Ryan also accuses Google of using hidden websites that mine and then funnel user’s data to its advertisers lacking any knowledge or permission. From the FT:
“Mr Ryan found that Google had labelled him with an identifying tracker that it fed to third-party companies that logged on to a hidden web page. The page showed no content but had a unique address that linked it to Mr Ryan’s browsing activity. Using the tracker from Google, which is based on the user’s location and time of browsing, companies could match their profiles of Mr Ryan and his web-browsing behaviour with profiles from other companies, to target him with ads. Mr Ryan found six separate pages pushing out his identifier after a single hour of looking at websites on Google’s Chrome browser.”

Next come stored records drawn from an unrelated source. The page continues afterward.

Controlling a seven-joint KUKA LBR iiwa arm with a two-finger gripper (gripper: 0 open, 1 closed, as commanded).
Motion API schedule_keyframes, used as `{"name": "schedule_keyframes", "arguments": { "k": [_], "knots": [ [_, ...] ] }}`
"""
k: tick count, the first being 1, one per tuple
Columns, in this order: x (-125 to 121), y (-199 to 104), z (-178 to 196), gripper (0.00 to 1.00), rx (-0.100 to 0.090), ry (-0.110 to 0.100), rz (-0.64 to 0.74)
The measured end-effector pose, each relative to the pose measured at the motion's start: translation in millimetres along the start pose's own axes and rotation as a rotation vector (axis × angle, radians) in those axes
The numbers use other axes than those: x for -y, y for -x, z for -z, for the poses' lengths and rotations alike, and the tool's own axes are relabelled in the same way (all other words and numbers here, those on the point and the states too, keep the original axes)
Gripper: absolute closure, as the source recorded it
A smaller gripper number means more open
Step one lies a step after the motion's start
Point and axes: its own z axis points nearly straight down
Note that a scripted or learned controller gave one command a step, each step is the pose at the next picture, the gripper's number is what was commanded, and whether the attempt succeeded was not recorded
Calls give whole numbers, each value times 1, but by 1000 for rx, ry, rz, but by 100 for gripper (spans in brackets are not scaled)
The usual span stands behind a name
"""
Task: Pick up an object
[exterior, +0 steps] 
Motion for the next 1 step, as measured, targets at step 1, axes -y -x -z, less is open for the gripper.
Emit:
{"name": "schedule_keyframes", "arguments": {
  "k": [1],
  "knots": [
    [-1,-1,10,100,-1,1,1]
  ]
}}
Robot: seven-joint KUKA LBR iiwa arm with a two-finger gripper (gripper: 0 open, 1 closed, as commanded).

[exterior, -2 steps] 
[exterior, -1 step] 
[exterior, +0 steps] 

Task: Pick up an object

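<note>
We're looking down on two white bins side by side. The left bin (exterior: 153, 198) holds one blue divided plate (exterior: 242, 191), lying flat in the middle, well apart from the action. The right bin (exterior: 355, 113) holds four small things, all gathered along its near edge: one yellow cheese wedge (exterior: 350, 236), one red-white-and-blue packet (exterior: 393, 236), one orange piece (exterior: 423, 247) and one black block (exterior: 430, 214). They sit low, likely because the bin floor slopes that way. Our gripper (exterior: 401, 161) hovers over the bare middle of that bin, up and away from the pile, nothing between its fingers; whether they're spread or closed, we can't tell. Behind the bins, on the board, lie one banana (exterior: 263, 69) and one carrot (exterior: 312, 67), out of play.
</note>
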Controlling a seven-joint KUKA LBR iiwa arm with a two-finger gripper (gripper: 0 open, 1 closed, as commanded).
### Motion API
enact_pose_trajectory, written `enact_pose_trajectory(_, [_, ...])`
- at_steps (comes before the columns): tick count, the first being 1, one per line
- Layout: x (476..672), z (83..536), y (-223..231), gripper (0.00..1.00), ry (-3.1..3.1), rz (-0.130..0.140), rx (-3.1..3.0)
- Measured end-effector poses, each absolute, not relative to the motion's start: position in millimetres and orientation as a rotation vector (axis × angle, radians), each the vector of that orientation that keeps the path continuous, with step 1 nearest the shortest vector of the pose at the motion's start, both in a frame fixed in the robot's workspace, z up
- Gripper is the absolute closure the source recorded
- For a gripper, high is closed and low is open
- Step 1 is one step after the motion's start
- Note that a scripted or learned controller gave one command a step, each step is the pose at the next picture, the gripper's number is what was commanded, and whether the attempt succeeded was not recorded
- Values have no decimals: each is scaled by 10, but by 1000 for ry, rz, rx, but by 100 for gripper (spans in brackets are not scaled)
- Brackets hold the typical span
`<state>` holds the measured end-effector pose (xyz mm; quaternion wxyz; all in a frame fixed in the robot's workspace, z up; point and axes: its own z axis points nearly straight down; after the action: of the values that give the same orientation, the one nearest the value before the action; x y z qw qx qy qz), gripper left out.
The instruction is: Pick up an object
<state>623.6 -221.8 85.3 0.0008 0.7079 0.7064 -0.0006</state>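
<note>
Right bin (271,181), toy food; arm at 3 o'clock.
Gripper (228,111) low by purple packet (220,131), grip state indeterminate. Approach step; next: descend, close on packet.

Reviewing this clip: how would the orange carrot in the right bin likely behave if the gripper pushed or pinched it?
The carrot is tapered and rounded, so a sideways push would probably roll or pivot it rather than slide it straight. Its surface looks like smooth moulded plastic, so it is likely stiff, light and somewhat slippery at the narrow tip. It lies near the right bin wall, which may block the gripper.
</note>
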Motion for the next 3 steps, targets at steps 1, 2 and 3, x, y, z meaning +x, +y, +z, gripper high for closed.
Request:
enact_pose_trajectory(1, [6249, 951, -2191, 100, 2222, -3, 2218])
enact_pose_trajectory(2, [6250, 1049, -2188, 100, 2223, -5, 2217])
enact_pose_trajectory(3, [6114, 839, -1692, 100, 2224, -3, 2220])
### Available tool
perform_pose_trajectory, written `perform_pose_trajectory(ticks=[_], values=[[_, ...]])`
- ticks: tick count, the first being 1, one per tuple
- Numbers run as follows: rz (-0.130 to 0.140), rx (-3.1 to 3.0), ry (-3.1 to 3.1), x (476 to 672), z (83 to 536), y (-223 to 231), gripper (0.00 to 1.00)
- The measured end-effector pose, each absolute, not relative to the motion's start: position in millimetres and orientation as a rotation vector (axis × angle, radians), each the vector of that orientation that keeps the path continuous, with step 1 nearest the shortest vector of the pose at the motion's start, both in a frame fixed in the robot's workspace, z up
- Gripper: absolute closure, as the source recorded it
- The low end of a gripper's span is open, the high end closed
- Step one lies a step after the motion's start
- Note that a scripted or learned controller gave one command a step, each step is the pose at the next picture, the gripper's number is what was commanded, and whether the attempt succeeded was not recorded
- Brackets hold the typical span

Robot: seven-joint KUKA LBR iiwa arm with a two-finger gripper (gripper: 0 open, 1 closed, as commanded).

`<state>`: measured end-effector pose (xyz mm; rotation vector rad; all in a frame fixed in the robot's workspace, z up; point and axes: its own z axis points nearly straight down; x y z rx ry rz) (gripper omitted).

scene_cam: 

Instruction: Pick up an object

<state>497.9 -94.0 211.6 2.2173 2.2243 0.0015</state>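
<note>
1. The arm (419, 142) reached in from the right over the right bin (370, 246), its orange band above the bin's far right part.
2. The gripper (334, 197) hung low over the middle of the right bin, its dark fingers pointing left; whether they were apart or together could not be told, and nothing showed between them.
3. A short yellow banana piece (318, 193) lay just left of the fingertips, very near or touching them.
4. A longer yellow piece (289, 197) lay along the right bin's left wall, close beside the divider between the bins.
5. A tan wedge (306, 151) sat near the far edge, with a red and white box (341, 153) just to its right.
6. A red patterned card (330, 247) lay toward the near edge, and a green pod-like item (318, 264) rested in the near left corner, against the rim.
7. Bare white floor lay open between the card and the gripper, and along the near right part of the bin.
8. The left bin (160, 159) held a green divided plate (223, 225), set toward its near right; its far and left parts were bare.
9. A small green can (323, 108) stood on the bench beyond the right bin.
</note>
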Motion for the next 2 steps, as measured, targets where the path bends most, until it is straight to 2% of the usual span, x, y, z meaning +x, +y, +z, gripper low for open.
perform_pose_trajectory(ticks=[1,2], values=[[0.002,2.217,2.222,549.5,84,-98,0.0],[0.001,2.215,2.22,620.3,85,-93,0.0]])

A Google spokesperson denied the accusations stating:
“A spokesperson for Google said the company had not seen the details of the information sent by Mr Ryan to the regulator and that it was co-operating with investigations in Ireland and the UK into its advertising business. The spokesperson added: “We do not serve personalised ads or send bid requests to bidders without user consent.””
These are the latest allegations in light of Google facing fines by the FTC of up to $136 million resulting from the company’s video platform subsidiary, YouTube, violating child privacy laws.
This overall controversy stems from Google’s browser, Chrome, being used as spyware for the company. The Washington Post published an article back in June describing how Chrome acts as a monitoring device for the company and even allows websites to monitor and track users.
Bottom line, if you use Google Chrome as your primary browser, after these news reports you should seriously consider switching to another privacy or security-oriented browser for your computer or electronic devices. Your identity is your property and you have every right to take measures to protect yourself from being monitored or tracked either online or other areas of your life.